Keep SQL statements simple; one statement per CPU core.

Replace OR with IN where possible.

Avoid functions and triggers in SQL; handle logic in application code.

Do not use leading wildcards (%xxx).

Minimize JOIN usage.

Compare values of the same type.

Prefer BETWEEN over IN for continuous numeric ranges.

Original developer has left; the table cannot be altered, so some recommendations are not applicable.

Engine Choice

MyISAM vs. InnoDB:

MyISAM: table‑level locking, no transactions, no foreign keys, fast reads, supports full‑text indexes.

InnoDB: row‑level locking with MVCC, supports transactions and foreign keys, safe crash recovery, but no full‑text indexes.

Generally, MyISAM suits read‑heavy workloads, while InnoDB is better for write‑intensive scenarios.

Partitioning

MySQL 5.1+ supports horizontal partitioning, which is transparent to applications but requires partition columns in queries for optimal performance. Types include RANGE, LIST, HASH, and KEY. Benefits: larger tables, easier maintenance, faster queries when partitions are pruned, and the ability to place partitions on different storage devices.

Limitations: max 1024 partitions, primary/unique keys must include partition columns, no foreign keys, NULL values break partition pruning, and all partitions must use the same storage engine.

Example: HASH partitioning by id into 64 partitions improved query speed dramatically.

Sharding (Table Splitting)

When optimization fails, split a large table into multiple tables (vertical or horizontal). Horizontal splitting can be done by modulo on an ID (e.g., tableName_id%100). This requires code changes and increases development effort, so it is not recommended for already deployed systems.

Database Sharding (Multiple Databases)

Splitting a database into multiple instances with read/write separation can improve scalability but adds significant development and operational overhead; not recommended unless justified.

Detailed Explanation of Solution 2: Upgrade to a Compatible Database

Switch to a 100 % MySQL‑compatible database to avoid code changes while improving performance.

Open‑Source Options

TiDB – https://github.com/pingcap/tidb

CUBRID – https://www.cubrid.org/

Open‑source solutions may incur higher operational costs and may lack enterprise‑grade stability.

Cloud Options

Alibaba Cloud POLARDB – high performance, MySQL compatible, up to 100 TB storage, up to 6× MySQL speed, cost ~1/10 of commercial databases.
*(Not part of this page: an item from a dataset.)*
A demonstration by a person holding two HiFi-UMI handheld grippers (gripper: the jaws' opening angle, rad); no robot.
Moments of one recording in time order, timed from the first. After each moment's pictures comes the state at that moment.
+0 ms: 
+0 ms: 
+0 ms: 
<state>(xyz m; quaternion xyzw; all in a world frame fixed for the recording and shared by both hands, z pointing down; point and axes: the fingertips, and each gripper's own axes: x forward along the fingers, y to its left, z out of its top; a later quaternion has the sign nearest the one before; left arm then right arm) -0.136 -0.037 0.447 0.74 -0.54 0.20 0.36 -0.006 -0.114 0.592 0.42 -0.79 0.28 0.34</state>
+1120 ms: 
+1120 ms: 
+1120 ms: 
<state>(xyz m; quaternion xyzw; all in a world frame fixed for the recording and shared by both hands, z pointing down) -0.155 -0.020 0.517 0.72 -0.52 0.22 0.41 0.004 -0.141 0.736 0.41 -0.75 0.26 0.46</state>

Alibaba Cloud OceanBase – supports both OLTP and OLAP (HTAP) workloads.

Tencent Cloud DCDB – MySQL‑compatible, automatic horizontal sharding, suitable for TB–PB scale.

POLARDB offers free MySQL data migration with ~10× performance boost at comparable price to RDS.

Detailed Explanation of Solution 3: Adopt Big‑Data Technologies

When data exceeds billions of rows, consider big‑data platforms.

Open‑Source Stack

Hadoop ecosystem (HBase, Hive) provides OLAP/OLTP capabilities but requires substantial investment (≈¥100k) for operations.

Cloud Stack

Alibaba Cloud MaxCompute + DataWorks offers a serverless, pay‑as‑you‑go big‑data solution with low cost (≈¥100) for processing hundreds of millions of rows using SQL, MapReduce, or Python scripts.

Other cloud options include Alibaba Cloud HBase, but MaxCompute was chosen for its ease of use.

Conclusion

For tables under a billion rows, optimizing the existing MySQL instance (design, indexing, partitioning) is usually sufficient. For larger scales, migrating to a high‑performance compatible cloud database or a big‑data platform provides the necessary scalability.

Original developer has left; some recommendations cannot be applied directly.